Dampak Ekonomi Daerah

Erick juga menjelaskan, selain menekan impor, dampak ekonomi bagi daerah dan nasional sangat signifikan. Hal ini sejalan dengan program hilirisasi mineral yang sedang berjalan di Indonesia.

"Ini juga berdampak besar bagi daerah dan nasional, tiga kali lipat dari segi ekonomi," ungkapnya.

Erick menegaskan bahwa hilirisasi bukan lagi pilihan bagi BUMN, melainkan sebuah kewajiban untuk mendorong pertumbuhan ekonomi. Ia juga yakin bahwa pemerintahan baru di bawah kepemimpinan Prabowo Subianto akan tetap fokus pada hilirisasi.

"Kami di BUMN memahami bahwa hilirisasi mineral Indonesia bukanlah pilihan, tetapi merupakan kewajiban untuk mendorong pertumbuhan ekonomi bangsa agar rakyat sejahtera. Ini adalah keinginan pemerintah saat ini, dan saya yakin pemerintah yang akan datang juga memiliki komitmen yang sama," pungkas Erick.

4 dari 4 halaman

Indonesia Bisa Setop Impor 672 Ribu Ton Aluminium per Tahun, Jokowi Ungkap Caranya

Sebelumnya, Presiden Joko Widodo (Jokowi) mengungkap Indonesia bisa lepas dari impor aluminium. Tercatat, sekitar 56 persen dari 1,2 juta ton kebutuhan aluminium nasional dipasok dari luar negeri.

Dia mengatakan, Indonesia memiliki bahan baku untuk membuat aluminium, namun, sebagian besar aluminium justru impor.

"Kita tahu kebutuhan aluminium di dalam negeri sendiri 1,2 juta ton. 56 persennya kita impor. Kita punya bahan bakunya kita punya raw material-nya tapi 56 persen aluminium kita impor," kata Jokowi saat meresmikan Smelter Grade Alumina Refinery (SGAR) di Mempawah, Kalimantan Barat, Selasa (24/9/2024).

Menurut dia, injeksi perdana bauksit ke SGAR milik PT Borneo Alumina Indonesia ini bisa menjadi titik produksi baru aluminium untuk kebutuhan nasional. Pada akhirnya, impor aluminium bisa disetop total.

Jika dihitung, 56 persen dari total kebutuhan aluminium nasional tercatat sebesar 672 ribu ton per tahun.

"Oleh sebab itu, setelah ini selesai berproduksi, impor yang 56 persen ini bisa kita setop, enggak impor lagi, kita produksi sendiri di dalam negeri," ujar dia.
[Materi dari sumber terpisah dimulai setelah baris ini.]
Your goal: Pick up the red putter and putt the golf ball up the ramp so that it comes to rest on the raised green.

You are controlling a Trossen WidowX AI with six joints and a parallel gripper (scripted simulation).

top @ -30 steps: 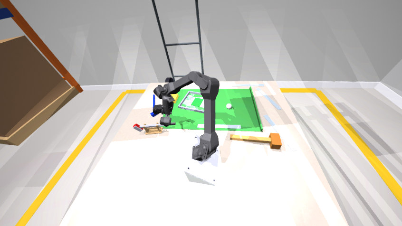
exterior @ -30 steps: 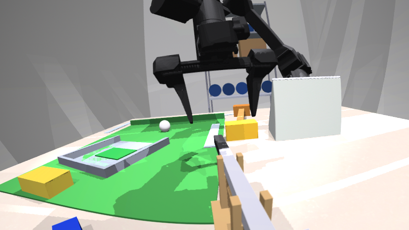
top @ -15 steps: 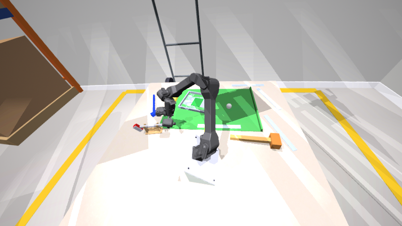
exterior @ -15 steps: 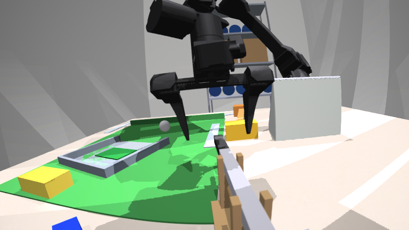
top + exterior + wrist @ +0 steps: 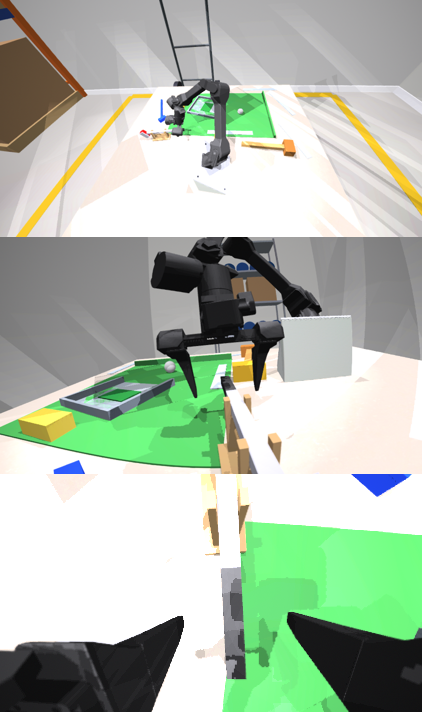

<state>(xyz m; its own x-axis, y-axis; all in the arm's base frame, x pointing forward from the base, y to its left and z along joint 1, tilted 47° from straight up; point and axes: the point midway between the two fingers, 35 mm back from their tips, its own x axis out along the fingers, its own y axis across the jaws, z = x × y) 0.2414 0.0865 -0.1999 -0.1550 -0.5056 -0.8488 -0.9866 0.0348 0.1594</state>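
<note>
My gripper tip is now 2 cm past the wooden stand, 13 cm to the right of it and 1 cm above it. From my gripper tip the other things lie so: blue putter 26 cm ahead, 21 cm to the left, 4 cm below; white golf ball 20 cm ahead, 42 cm to the right, 3 cm below; green mat 23 cm ahead, 27 cm to the right, 5 cm below.
</note>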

Tak berhenti di situ, Indonesia juga dinilai tidak akqn kehilangan devisa negara. Dia mencatat, Indonesia kehilangan devisa hingga Rp 50 triliun dari impor aluminium.

"Kita tidak kehilangan devisa karena dari sini kita harus keluar devisa kira-kira USD 3,5 bilion setiap tahun. angka yang besar sekali. Rp 50 triliun lebih devisa hilang gara-gara kita impor aluminium," ucapnya.